Живописные слои со старого полотна она снимала разбавленным растворителем, водя тампоном маленькими кругами, по дюйму за раз. Старый лак сохраняла, выжимая тампон в стеклянную банку с завинчивающейся крышкой. На очищенный холст она наложила тонкий слой нового грунта, но сохранила фактуру оригинала. Затем провела контуры мелом, прежде чем нанести имприматуру натуральной умброй с добавлением черного. Собственно живопись была медленной и выматывающей – неделя на лес, неделя на небо, две недели на замерзшую реку и конькобежцев. Каждый слой ставил новые технические задачи. Ярко-желтые крапинки на шарфах у конькобежцев имели странную текстуру, и Элли в конце концов решила добавить в хромовую желтую немного песка. После прозрачных лессировок она неделю обесцвечивала картину под ультрафиолетовой лампой, потом еще месяц продержала в котельной своего дома. Мелкую сетку кракелюров она наносила сзади, катая по полотну мягкий резиновый мячик. Потом из пульверизатора покрыла картину сбереженным старинным лаком. Торговцы для проверки светят на полотно ультрафиолетом: старый окисленный лак сильно люминесцирует. Это голубовато-белое призрачное свечение приобретается за много столетий.

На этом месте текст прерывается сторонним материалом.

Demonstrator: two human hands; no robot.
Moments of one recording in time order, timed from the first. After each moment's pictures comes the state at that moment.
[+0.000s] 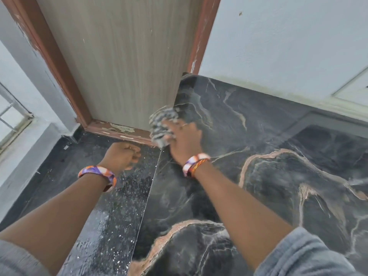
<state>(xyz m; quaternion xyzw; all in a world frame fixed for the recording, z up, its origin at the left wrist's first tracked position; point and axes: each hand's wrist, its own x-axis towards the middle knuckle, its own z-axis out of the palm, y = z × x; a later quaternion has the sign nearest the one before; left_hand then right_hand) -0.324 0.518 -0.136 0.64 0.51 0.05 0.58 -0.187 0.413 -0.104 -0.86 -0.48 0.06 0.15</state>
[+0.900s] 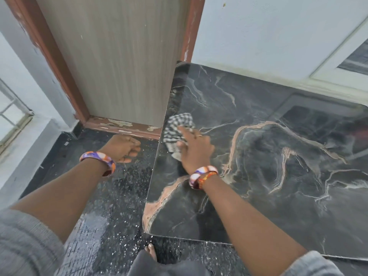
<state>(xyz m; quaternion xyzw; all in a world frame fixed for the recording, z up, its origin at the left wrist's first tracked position) -0.378 0.475 -0.108 0.62 0.47 -0.02 0.62 -0.261 0.321 -0.109 -0.92 -0.34 0.06 0.19</state>
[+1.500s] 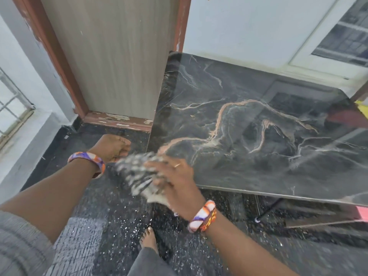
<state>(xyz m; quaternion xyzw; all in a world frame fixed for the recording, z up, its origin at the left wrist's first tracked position) -0.456 0.415 -0.115 0.64 0.47 0.02 0.60 -0.402 0.200 -0.098 -0.77 -0.50 0.16 0.37</state>
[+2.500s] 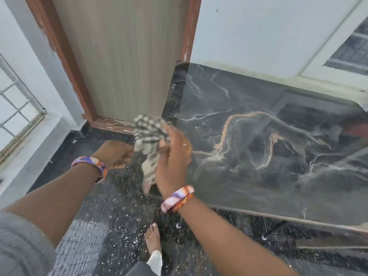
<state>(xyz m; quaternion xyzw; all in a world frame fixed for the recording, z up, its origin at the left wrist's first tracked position) -0.445 0.426 -0.122 0.60 0.50 0.01 0.62 -0.385 0.276 -0.093 -0.78 -0.33 0.02 0.54</state>
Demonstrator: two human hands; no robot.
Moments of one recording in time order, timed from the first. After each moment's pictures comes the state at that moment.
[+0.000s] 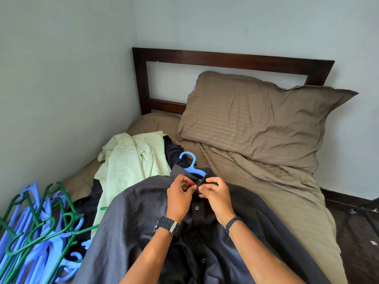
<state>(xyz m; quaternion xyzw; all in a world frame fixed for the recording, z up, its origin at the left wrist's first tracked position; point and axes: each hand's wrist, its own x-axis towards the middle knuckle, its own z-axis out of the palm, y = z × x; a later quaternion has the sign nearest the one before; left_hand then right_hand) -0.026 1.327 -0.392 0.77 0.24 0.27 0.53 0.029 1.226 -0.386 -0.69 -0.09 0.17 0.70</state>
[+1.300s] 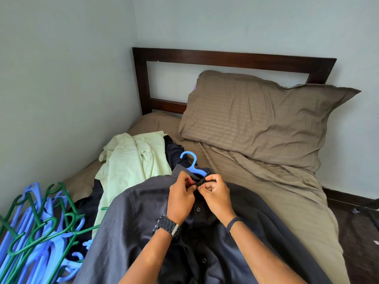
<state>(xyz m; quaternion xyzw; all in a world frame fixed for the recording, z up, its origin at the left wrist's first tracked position) -0.029 1.324 -0.385 0.81 0.21 0.27 0.48 0.029 1.225 -0.382 -0.76 -0.16 0.11 0.62</state>
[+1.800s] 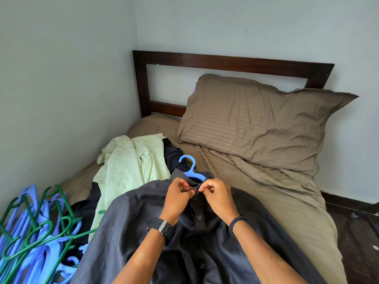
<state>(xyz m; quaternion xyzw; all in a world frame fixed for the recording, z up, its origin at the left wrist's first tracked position) -0.025 1.335 -0.383 0.71 0.25 0.17 0.64 0.046 1.220 -0.381 -0.84 -0.27 0.04 0.47</state>
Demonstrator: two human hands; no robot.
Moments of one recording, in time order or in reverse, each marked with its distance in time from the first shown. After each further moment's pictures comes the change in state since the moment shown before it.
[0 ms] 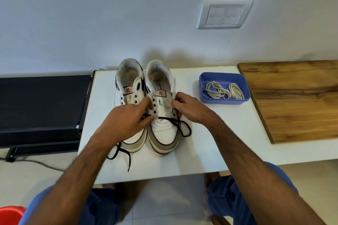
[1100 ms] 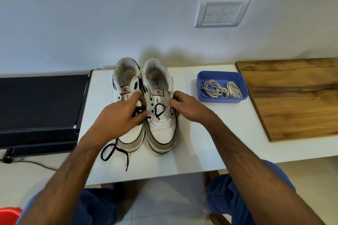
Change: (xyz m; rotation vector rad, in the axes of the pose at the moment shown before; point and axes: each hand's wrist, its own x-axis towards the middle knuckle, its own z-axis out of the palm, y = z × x) left_hand -0.003 0.000 -0.016 -0.186 -0.002 -0.129; right_hand -0.001 0.000 0.000 -0.021 0.003 -0.026
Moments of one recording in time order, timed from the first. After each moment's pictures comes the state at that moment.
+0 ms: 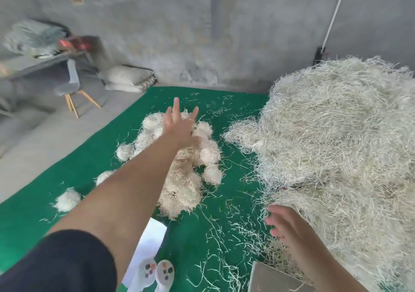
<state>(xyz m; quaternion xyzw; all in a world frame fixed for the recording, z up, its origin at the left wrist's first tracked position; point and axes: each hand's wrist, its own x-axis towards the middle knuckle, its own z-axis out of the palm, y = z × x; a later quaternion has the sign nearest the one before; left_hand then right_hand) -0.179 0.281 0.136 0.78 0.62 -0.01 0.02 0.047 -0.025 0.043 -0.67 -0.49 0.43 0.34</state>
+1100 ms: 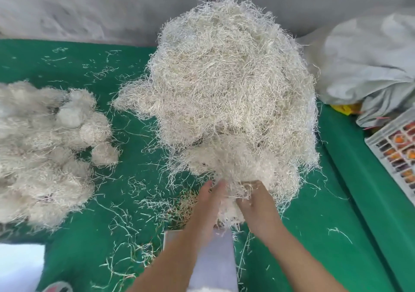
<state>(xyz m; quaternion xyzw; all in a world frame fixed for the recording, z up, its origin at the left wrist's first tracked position) 0.040 -0.001 -0.039 0.45 0.45 0.10 0.77 0.164 -0.094 -0.045 -0.85 -0.40 0.17 0.29</state>
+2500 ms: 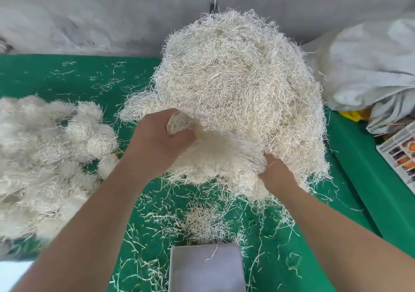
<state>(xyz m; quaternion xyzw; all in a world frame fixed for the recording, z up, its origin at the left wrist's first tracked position) -0.006 0.133 0.129 0.79 0.33 0.28 0.43 0.269 -0.021 -0.026 -0.92 -0.29 0.22 0.12</state>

К тому времени, как в ноябре к ней приходит Габриель, Элли уже не может себя обманывать: она понимает, что изготовила фальшивку. Примерно через месяц после начала работы над картиной Габриель стал упоминать сделку и организаторов, а дальше уже несложно было прийти к очевидному выводу. Элли думает, что Габриель по-прежнему занимается и легальными сделками, однако у него есть побочный нелегальный бизнес, вероятно более выгодный. Она подозревает, что с самого начала знала, за что берется, но каким-то образом отсекла собственные моральные возражения вместе с нижней частью фотографии. Вместо них наружу вырвалось жгучее желание в точности воспроизвести малейшие детали, установить связь с женщиной, написавшей это навязчивое видение.